## What to work on
Produce a verbatim copy of the entries listed below.

## Dataset entries
════════

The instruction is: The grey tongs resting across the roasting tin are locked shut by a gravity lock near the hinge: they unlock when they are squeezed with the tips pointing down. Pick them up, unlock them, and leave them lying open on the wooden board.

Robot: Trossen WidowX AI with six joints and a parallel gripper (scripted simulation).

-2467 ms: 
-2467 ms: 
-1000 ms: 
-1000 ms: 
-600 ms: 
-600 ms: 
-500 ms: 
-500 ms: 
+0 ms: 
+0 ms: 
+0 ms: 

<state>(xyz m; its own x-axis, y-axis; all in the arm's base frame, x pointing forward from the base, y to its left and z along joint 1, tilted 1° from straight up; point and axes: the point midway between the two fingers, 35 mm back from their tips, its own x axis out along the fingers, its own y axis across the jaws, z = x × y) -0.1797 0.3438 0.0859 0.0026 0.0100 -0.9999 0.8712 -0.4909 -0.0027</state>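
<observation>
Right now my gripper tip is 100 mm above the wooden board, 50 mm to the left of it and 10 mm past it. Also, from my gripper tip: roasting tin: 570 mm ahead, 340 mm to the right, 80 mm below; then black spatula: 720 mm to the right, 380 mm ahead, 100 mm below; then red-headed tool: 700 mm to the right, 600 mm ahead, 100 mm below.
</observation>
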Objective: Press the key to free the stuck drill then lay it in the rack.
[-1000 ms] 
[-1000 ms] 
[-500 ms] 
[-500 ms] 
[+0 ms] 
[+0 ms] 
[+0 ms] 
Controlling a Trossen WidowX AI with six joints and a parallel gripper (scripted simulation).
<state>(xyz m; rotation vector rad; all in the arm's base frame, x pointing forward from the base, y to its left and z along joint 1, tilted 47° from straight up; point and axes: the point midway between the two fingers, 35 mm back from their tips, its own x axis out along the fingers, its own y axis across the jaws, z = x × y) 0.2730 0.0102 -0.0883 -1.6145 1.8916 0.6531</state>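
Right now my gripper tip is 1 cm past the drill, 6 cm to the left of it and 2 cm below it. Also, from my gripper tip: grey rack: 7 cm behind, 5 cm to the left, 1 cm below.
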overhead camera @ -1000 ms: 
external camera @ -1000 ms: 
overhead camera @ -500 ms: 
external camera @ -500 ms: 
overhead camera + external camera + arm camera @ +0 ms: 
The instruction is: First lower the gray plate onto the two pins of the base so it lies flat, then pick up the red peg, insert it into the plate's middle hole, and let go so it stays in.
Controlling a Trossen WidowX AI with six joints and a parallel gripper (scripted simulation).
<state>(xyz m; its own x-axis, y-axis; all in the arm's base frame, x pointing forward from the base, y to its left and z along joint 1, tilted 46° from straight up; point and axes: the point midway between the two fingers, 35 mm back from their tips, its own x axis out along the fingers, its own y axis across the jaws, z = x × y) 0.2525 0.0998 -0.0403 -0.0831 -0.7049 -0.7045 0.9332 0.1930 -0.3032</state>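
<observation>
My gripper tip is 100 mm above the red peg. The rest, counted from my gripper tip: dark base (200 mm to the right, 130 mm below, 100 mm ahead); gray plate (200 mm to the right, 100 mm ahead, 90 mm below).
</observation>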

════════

## Result
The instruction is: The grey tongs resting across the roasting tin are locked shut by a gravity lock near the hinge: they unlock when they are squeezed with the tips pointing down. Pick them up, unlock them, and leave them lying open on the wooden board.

Robot: Trossen WidowX AI with six joints and a parallel gripper (scripted simulation).

-2467 ms: 
-2467 ms: 
-1000 ms: 
-1000 ms: 
-600 ms: 
-600 ms: 
-500 ms: 
-500 ms: 
+0 ms: 
+0 ms: 
+0 ms: 

<state>(xyz m; its own x-axis, y-axis; all in the arm's base frame, x pointing forward from the base, y to its left and z along joint 1, tilted 1° from straight up; point and axes: the point midway between the two fingers, 35 mm back from their tips, its own x axis out along the fingers, its own y axis across the jaws, z = x × y) -0.1797 0.3438 0.0859 0.0026 0.0100 -0.9999 0.8712 -0.4909 -0.0027</state>
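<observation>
Right now my gripper tip is 100 mm above the wooden board, 50 mm to the left of it and 10 mm past it. Also, from my gripper tip: roasting tin: 570 mm ahead, 340 mm to the right, 80 mm below; then black spatula: 720 mm to the right, 380 mm ahead, 100 mm below; then red-headed tool: 700 mm to the right, 600 mm ahead, 100 mm below.
</observation>
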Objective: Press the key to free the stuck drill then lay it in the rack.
[-1000 ms] 
[-1000 ms] 
[-500 ms] 
[-500 ms] 
[+0 ms] 
[+0 ms] 
[+0 ms] 
Controlling a Trossen WidowX AI with six joints and a parallel gripper (scripted simulation).
<state>(xyz m; rotation vector rad; all in the arm's base frame, x pointing forward from the base, y to its left and z along joint 1, tilted 47° from straight up; point and axes: the point midway between the two fingers, 35 mm back from their tips, its own x axis out along the fingers, its own y axis across the jaws, z = x × y) 0.2730 0.0102 -0.0883 -1.6145 1.8916 0.6531</state>
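Right now my gripper tip is 1 cm past the drill, 6 cm to the left of it and 2 cm below it. Also, from my gripper tip: grey rack: 7 cm behind, 5 cm to the left, 1 cm below.
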overhead camera @ -1000 ms: 
external camera @ -1000 ms: 
overhead camera @ -500 ms: 
external camera @ -500 ms: 
overhead camera + external camera + arm camera @ +0 ms: 
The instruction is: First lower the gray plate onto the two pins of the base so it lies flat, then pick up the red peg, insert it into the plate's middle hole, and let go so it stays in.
Controlling a Trossen WidowX AI with six joints and a parallel gripper (scripted simulation).
<state>(xyz m; its own x-axis, y-axis; all in the arm's base frame, x pointing forward from the base, y to its left and z along joint 1, tilted 46° from straight up; point and axes: the point midway between the two fingers, 35 mm back from their tips, its own x axis out along the fingers, its own y axis across the jaws, z = x × y) 0.2525 0.0998 -0.0403 -0.0831 -0.7049 -0.7045 0.9332 0.1930 -0.3032</state>
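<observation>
My gripper tip is 100 mm above the red peg. The rest, counted from my gripper tip: dark base (200 mm to the right, 130 mm below, 100 mm ahead); gray plate (200 mm to the right, 100 mm ahead, 90 mm below).
</observation>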

The exercise was answered completely.